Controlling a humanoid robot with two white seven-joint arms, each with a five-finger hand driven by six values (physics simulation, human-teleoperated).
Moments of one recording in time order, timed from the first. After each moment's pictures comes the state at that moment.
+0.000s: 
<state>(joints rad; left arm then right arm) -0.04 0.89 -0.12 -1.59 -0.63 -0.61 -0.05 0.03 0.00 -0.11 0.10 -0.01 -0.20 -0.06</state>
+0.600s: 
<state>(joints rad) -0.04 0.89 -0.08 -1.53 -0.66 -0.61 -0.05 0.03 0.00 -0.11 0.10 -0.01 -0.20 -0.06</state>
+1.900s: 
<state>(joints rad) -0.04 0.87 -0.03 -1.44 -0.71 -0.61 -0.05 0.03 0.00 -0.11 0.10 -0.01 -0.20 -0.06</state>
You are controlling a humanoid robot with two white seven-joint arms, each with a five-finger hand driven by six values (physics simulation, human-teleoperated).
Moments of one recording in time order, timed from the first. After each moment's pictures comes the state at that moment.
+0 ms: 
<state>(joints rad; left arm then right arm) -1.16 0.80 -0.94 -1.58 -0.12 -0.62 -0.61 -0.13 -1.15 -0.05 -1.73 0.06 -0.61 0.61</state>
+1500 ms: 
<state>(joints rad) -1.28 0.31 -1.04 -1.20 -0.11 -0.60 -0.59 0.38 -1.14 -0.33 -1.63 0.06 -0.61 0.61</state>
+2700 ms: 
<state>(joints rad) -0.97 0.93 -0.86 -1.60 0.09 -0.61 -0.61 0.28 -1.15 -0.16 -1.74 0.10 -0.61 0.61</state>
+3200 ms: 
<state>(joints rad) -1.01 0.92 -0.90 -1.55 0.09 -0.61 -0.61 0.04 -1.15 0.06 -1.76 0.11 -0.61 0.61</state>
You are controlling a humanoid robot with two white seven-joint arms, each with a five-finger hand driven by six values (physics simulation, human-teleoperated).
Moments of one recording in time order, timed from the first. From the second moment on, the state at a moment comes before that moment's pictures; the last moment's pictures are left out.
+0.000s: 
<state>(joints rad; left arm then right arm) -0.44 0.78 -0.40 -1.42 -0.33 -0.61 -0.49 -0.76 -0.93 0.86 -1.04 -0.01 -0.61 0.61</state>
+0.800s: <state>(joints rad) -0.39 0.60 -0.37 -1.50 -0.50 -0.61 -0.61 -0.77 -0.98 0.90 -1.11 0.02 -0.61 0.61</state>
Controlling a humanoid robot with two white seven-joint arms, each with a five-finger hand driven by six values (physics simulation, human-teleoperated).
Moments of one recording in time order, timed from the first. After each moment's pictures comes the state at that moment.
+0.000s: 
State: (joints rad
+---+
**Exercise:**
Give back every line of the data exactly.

**Exercise output:**
Controlling a humanoid robot with two white seven-joint arms, each with a five-finger hand driven by six values (physics simulation, human-teleoperated).
Moments of one recording in time order, timed from the first. After each moment's pictures comes the state at that moment.
+0.000s: 
<state>(joints rad; left arm then right arm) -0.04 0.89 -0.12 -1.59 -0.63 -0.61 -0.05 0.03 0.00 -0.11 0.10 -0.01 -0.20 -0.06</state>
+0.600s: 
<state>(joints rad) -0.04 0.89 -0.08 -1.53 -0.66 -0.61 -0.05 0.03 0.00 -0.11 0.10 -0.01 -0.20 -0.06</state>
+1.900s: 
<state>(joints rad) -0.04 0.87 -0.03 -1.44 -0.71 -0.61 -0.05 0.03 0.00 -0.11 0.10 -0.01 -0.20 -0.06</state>
You are controlling a humanoid robot with two white seven-joint arms, each with a five-finger hand driven by six values (physics simulation, human-teleoperated).
Moments of one recording in time order, timed from the first. After each moment's pictures comes the state at that moment.
+0 ms: 
<state>(joints rad; left arm then right arm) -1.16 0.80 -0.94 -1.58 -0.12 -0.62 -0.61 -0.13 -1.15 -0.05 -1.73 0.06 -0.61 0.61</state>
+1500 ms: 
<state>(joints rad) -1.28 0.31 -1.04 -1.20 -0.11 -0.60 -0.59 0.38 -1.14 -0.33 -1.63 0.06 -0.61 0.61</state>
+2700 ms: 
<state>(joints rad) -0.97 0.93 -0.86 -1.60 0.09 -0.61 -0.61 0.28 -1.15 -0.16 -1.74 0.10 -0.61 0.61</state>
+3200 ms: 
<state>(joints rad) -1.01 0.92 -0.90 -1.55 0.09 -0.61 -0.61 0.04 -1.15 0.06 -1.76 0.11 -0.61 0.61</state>
You are controlling a humanoid robot with two white seven-joint arms, each with a five-finger hand driven by six values (physics simulation, human-teleoperated).
Moments of one recording in time order, timed from the first. From the second moment on, the state at a moment comes before that moment's pictures; the last moment's pictures are left out.
+0.000s: 
<state>(joints rad; left arm then right arm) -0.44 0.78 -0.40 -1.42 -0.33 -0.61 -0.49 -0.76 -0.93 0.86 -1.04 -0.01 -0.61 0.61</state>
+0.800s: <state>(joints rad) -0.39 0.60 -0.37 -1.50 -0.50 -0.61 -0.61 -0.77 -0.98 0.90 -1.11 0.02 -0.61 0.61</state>
Controlling a humanoid robot with two white seven-joint arms, each with a five-finger hand driven by six values (physics simulation, human-teleoperated).
Moments of one recording in time order, timed from the first. After each moment's pictures comes the state at that moment.
+0.000s: 
State: (joints rad

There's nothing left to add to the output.